Ich selbst war früher in jeglicher Vermeidungsstrategie sehr geübt, auch darin, Konflikten aus dem Weg zu gehen, wie im Gespräch mit diesem Pastor. Heute weiß ich, dass meine Konfliktscheue meine Angst vor Ablehnung zeigt. Streitkultur und Auseinandersetzungen auf Augenhöhe gab es in meiner Familie nicht. Verschiedener Meinung zu sein, war ja schon schlimm genug, aber streiten, sich argumentativ auseinandersetzen, dabei auch mal lauter werden, das erzeugte in mir immer ein schlechtes Gewissen, denn Einheit untereinander ist doch ein wichtiges Merkmal für Christen, wie die Bibel sagt (Johannes 17,20-21).
Auch heute liebe ich Konflikte nicht und gehe ihnen lieber aus dem Weg, halte sie aber inzwischen für gesund und notwendig. Ich versuche deshalb, mich ihnen zu stellen und nicht mehr vor ihnen zu flüchten oder mich zu verbiegen, wie ich es in der Vergangenheit oft getan habe.
Meine Vermeidungsstrategie brachte mich sogar manchmal dazu, Wissen vorzutäuschen, das ich nicht hatte. Ich tat so, als hätte ich ein bestimmtes Buch ebenfalls gelesen oder nickte verständnisvoll, wenn ich keine Ahnung hatte, wovon gesprochen wurde. Als Kind fühlte ich mich dumm; die anderen wussten und konnten mehr als ich. Aber ich traute mich nie, Fragen zu stellen, denn die hätten ja meine Unwissenheit entlarvt; deshalb bekam ich keine Antworten und konnte mein Wissen nicht erweitern.
Wie sehr beneide ich heute Kinder, die ununterbrochen Fragen stellen. Mein Neffe, der inzwischen erwachsen ist, war so einer. Ich erinnere mich gut, wie sehr er uns früher mit Fragen bombardieren und manchmal auch nerven konnte. Was ist das? Was bedeutet das Wort? Warum ist das so? Wieso? Warum, hä? Beneidenswert!
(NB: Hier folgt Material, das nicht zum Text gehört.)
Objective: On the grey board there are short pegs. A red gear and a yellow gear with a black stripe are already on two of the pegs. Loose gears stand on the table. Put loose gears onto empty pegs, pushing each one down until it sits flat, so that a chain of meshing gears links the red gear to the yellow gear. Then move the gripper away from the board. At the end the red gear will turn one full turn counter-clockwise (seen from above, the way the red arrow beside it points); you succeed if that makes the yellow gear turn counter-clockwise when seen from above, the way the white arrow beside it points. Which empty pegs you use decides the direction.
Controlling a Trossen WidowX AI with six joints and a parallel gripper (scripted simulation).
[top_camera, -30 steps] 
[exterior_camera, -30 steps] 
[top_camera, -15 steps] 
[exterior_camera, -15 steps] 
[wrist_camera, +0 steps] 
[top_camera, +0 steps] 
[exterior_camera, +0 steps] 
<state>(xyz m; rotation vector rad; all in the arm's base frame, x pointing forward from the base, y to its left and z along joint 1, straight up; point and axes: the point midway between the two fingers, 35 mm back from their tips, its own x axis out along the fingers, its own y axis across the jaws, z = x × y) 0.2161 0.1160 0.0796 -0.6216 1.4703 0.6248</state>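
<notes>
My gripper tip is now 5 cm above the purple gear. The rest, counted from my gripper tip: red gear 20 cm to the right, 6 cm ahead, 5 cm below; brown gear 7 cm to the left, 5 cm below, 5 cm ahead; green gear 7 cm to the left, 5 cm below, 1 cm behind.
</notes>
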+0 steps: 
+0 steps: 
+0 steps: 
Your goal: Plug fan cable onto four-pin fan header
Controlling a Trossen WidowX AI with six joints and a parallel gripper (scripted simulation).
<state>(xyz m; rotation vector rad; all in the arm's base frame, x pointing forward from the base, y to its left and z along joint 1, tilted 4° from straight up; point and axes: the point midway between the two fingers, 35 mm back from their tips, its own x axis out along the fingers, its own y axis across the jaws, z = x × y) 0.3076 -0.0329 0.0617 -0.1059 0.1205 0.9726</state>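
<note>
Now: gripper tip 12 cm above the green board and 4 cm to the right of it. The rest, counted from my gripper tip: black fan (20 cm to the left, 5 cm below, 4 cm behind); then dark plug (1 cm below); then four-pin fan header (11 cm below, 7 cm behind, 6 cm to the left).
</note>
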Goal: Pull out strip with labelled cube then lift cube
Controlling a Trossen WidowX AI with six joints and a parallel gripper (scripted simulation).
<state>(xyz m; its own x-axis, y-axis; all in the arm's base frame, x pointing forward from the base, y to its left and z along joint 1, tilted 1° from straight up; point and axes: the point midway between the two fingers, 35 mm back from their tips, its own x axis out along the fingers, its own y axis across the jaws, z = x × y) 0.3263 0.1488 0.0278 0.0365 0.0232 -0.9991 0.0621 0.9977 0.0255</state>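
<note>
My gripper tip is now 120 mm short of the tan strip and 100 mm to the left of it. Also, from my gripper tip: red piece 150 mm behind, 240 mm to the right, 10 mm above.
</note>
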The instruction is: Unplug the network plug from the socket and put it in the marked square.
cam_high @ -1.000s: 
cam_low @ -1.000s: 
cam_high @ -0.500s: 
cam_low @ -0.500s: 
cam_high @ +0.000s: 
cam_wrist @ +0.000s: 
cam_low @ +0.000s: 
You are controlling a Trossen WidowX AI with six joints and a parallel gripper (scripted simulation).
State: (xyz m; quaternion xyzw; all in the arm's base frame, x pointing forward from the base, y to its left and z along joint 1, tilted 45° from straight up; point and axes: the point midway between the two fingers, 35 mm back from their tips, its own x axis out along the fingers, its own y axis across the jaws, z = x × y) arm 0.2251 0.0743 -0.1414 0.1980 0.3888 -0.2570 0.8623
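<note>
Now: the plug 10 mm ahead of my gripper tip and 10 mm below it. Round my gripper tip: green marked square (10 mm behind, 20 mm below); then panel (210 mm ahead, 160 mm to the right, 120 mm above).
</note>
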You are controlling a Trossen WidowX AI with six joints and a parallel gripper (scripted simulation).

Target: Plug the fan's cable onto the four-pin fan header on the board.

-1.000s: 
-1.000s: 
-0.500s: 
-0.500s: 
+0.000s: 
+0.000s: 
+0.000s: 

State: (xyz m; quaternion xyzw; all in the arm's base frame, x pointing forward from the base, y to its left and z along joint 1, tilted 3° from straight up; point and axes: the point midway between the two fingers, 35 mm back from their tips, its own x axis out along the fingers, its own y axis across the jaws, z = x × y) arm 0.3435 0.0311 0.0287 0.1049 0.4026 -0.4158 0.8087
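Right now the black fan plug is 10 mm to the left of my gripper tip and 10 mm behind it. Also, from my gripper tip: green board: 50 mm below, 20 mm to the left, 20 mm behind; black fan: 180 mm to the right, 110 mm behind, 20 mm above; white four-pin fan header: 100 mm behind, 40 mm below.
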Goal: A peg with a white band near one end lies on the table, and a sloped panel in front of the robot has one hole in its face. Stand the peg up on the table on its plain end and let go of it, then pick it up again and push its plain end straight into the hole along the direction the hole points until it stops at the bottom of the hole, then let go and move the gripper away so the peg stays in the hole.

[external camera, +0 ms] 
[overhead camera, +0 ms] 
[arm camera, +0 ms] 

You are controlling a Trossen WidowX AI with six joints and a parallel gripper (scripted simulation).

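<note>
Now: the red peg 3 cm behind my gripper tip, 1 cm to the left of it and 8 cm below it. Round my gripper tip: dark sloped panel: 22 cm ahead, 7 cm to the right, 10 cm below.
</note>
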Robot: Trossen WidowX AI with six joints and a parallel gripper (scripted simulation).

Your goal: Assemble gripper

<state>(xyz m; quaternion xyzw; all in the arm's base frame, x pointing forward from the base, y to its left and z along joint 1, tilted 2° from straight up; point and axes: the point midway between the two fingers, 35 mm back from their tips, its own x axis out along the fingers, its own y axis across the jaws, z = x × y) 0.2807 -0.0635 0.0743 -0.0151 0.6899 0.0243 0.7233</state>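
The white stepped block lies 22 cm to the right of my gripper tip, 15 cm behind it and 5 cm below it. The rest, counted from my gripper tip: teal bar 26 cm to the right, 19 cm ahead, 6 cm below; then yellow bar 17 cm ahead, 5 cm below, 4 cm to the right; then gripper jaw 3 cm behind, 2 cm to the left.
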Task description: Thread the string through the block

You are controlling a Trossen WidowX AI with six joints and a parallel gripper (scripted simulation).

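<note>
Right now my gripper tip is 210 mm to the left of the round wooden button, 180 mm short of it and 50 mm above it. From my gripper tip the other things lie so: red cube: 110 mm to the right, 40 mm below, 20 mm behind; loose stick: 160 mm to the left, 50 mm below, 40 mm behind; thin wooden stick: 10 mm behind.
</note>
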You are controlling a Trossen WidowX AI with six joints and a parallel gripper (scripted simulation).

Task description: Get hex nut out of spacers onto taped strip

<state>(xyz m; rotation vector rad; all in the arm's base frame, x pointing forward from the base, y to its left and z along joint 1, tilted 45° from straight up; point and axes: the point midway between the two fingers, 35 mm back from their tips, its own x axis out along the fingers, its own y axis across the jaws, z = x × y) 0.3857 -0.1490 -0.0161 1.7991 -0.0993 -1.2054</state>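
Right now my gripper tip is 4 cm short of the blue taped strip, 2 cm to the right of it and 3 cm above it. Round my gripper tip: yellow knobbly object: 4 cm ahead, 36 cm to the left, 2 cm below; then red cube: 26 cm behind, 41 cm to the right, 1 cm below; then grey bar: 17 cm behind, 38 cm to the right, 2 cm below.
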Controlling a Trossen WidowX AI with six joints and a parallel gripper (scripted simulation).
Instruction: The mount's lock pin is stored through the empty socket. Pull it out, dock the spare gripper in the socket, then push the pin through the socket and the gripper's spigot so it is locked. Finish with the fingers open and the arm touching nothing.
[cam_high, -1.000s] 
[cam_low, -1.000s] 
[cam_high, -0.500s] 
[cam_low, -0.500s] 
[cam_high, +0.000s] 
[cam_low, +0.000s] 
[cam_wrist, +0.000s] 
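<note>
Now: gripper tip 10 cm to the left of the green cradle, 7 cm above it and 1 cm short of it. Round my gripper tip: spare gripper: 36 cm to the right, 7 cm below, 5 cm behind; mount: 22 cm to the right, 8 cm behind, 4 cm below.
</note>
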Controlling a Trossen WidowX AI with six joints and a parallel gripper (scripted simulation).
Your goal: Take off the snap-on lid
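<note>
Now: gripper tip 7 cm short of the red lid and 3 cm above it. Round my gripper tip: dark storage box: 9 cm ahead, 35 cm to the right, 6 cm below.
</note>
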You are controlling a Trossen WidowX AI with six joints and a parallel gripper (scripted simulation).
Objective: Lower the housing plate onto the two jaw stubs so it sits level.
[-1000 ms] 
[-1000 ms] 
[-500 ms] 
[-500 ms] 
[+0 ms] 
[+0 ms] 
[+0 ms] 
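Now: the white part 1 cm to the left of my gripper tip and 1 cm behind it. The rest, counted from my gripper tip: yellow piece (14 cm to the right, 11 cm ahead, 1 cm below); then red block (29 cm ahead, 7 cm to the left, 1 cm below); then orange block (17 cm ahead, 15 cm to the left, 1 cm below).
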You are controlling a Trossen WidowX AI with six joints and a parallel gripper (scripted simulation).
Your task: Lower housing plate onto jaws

Doch neben Tarnung, Anpassung und Vermeidung gibt es noch eine andere äußerst anstrengende Art, auf der Rennbahn unterwegs zu sein.
O ja, sie sind beliebt, die Menschen, die für alles und jedes Verantwortung übernehmen, in jede Lücke hineinspringen. Wenn Not am Mann oder an der Frau ist, sind sie sofort zur Stelle.